▶ WHAT IS REQUIRED
Through the line that contains "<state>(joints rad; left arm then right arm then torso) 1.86", return the data below exactly, starting at its first line; leave the rest out.

Data entries:
┄┄┄┄┄┄

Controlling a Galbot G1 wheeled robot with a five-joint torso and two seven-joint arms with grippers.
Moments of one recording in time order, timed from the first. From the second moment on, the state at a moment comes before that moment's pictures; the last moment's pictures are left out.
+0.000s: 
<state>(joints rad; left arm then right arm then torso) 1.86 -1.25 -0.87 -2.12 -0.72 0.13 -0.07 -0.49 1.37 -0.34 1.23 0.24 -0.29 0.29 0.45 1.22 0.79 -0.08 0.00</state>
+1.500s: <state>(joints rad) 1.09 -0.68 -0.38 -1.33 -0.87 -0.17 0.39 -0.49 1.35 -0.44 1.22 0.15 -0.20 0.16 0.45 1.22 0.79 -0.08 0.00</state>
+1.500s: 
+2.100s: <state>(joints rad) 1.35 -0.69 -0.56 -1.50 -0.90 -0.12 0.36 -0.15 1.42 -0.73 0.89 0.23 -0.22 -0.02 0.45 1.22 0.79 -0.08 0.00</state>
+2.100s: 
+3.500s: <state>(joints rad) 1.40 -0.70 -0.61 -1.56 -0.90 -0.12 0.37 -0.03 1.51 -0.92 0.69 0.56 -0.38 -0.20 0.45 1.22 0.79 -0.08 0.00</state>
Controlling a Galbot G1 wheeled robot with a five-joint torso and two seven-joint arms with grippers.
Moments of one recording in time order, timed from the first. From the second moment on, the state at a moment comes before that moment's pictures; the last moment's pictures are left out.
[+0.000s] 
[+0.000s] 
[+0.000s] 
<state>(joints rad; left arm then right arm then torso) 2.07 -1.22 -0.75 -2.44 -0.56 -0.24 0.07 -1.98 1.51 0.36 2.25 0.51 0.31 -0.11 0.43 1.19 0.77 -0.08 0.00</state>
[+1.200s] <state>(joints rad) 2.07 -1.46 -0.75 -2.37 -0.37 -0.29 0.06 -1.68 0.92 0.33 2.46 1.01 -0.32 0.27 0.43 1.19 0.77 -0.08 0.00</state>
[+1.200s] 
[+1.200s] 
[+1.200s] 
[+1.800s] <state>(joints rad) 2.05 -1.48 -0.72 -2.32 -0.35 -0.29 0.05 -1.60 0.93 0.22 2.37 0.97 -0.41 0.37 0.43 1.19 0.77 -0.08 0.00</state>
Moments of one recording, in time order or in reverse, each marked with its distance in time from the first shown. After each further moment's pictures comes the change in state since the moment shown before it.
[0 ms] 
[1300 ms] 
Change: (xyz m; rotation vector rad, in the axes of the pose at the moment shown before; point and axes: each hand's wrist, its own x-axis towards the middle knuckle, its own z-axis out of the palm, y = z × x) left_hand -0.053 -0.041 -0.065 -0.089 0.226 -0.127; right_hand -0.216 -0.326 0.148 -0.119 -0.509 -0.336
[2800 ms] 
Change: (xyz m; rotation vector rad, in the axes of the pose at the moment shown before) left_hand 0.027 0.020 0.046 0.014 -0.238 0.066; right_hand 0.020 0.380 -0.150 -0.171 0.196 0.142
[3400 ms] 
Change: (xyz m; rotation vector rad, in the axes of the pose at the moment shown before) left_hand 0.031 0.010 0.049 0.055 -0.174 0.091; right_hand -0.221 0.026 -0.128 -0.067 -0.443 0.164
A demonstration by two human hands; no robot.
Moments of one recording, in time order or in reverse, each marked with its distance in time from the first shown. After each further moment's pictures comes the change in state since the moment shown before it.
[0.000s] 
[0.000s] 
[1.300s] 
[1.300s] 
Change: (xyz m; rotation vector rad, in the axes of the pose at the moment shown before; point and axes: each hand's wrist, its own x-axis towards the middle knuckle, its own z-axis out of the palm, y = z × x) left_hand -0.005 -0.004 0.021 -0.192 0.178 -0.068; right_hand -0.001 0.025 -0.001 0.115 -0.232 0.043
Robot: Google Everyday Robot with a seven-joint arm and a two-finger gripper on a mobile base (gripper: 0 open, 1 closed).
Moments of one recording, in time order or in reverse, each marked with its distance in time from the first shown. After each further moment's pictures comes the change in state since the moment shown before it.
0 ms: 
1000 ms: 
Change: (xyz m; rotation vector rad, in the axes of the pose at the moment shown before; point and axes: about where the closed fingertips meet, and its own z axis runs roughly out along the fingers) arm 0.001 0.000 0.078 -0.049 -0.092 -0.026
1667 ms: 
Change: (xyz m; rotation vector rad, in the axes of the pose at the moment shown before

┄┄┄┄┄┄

▶ EXERCISE RESPONSE
Controlling a Galbot G1 wheeled robot with a five-joint torso and two seven-joint arms with grippers.
Moments of one recording in time order, timed from the first. From the second moment on, the state at a moment comes before that moment's pictures; the last moment's pictures are left out.
+0.000s: 
<state>(joints rad; left arm then right arm then torso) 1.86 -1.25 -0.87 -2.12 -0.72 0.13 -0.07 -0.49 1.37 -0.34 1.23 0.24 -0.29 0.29 0.45 1.22 0.79 -0.08 0.00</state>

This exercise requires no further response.